I use the following daily to Scan and backup any changed files in a small system I have here.

@echo off
echo %date% - %time% > R:\xcopy.log
xcopy "C:\Documents and Settings\Administrator\Desktop\Restore_Folder_1\*.*" R:\Restore_Folder_1\ /c /s /r /d /y /i >> R:\xcopy.log

Does anyone know of a switch that can be added to remove empty folders or folders of a certain age?

Thanks 

Gary


----------



## Squashman (Apr 4, 2003)

I would look into using XXcopy. I believe it has the functionality you need.
http://www.xxcopy.com/index.htm


----------



## online_fixes (Jul 6, 2005)

I will look into xxcopy!

Gary


----------



## online_fixes (Jul 6, 2005)

I took a look at XXcopy and I would like to keep the file in plain old dos if anyone else out there has an answer?

Thanks 
Gary


----------



## ghostdog74 (Dec 7, 2005)

online_fixes said:


> I took a look at XXcopy and I would like to keep the file in plain old dos if anyone else out there has an answer?
> 
> Thanks
> Gary


hi
below are suggestions if you want plain old dos..hope i read your qns correctly...
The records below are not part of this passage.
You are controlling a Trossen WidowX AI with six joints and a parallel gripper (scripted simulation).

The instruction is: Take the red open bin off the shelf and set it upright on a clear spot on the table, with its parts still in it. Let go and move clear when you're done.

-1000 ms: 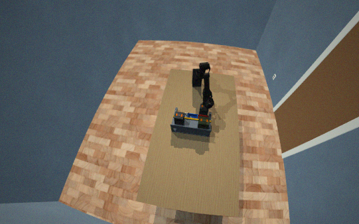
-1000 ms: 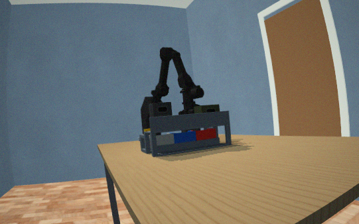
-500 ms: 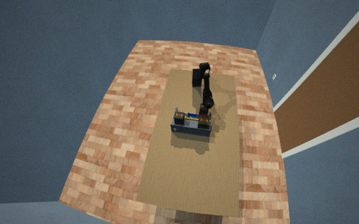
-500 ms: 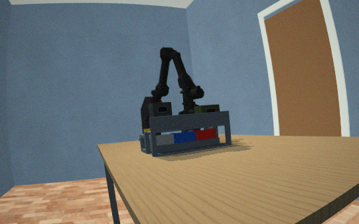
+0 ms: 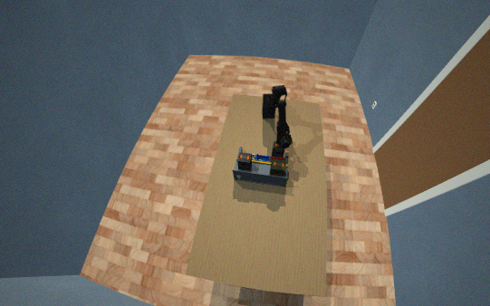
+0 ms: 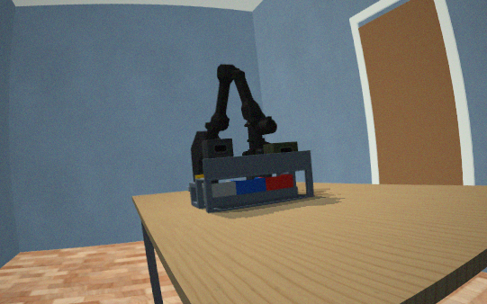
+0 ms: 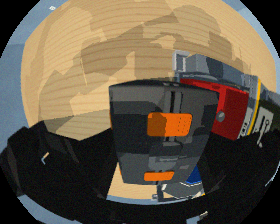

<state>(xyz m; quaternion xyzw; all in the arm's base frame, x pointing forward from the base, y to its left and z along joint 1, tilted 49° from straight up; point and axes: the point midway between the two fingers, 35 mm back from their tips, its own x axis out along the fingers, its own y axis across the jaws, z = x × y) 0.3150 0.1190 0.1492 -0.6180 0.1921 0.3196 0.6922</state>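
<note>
My hand is 110 mm short of the red bin, 20 mm to the right of it and 80 mm above it. Round my hand: blue bin 140 mm ahead, 80 mm to the right, 80 mm below; grey bin 160 mm ahead, 190 mm to the right, 80 mm below.
</note>
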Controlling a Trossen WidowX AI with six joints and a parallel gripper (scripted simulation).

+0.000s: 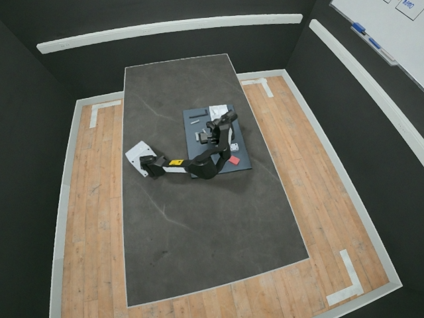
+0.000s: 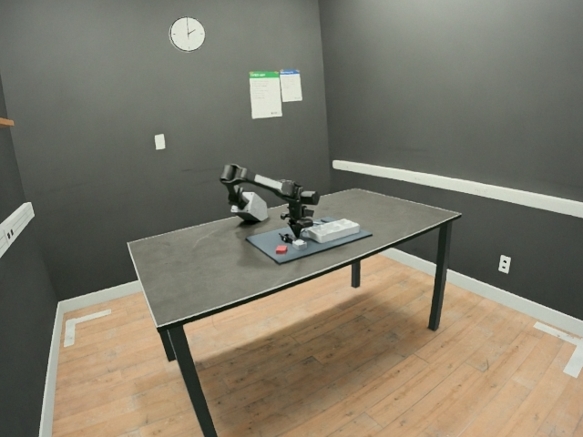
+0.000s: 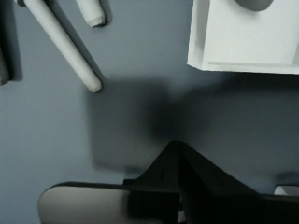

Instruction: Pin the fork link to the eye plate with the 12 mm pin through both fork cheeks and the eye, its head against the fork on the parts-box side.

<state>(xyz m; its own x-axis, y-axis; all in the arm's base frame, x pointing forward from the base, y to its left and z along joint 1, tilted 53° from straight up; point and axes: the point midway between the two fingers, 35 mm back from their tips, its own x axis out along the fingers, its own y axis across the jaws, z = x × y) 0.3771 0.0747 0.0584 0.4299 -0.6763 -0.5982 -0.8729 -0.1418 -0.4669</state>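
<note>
My gripper is now 50 mm to the left of the eye plate and 30 mm above it. Also, from my hand: grey block 80 mm ahead, 70 mm to the right, 20 mm below; red block 50 mm ahead, 140 mm to the right, 30 mm below; blue-grey mat 10 mm ahead, 50 mm to the left, 40 mm below.
</note>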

to remove empty directory , you could just use rmdir. By default, rmdir(on my system) would not remove directories that are not empty.

rmdir somedir > nul 2>&1

for removing files of certain age, you can check out the xcopy /D:m-d-y switch. I donno whether your xcopy has this option or not..
Manipulate your batch such that it copies the files with the date you want, to the backup , and then you can remove the old directory..


----------



## blaqDeaph (Nov 22, 2005)

Yea, RMDIR to remove empty directories.
To Remove directories of a certain age, the only thing i can think of is making a copy of folders that are not that age (using xcopy) and deleting all the folders, then copying back using xcopy.


----------



## online_fixes (Jul 6, 2005)

Thank you all!
I think the last two entries by ghostdog74 and blaqDeaph will help me out!

Happy New Year!!

Gary


----------



## blaqDeaph (Nov 22, 2005)

Although I should add that if you have basic knowledge of C programming, you could do this more efficiently. Also, you can choose to check some briefcase programs.


----------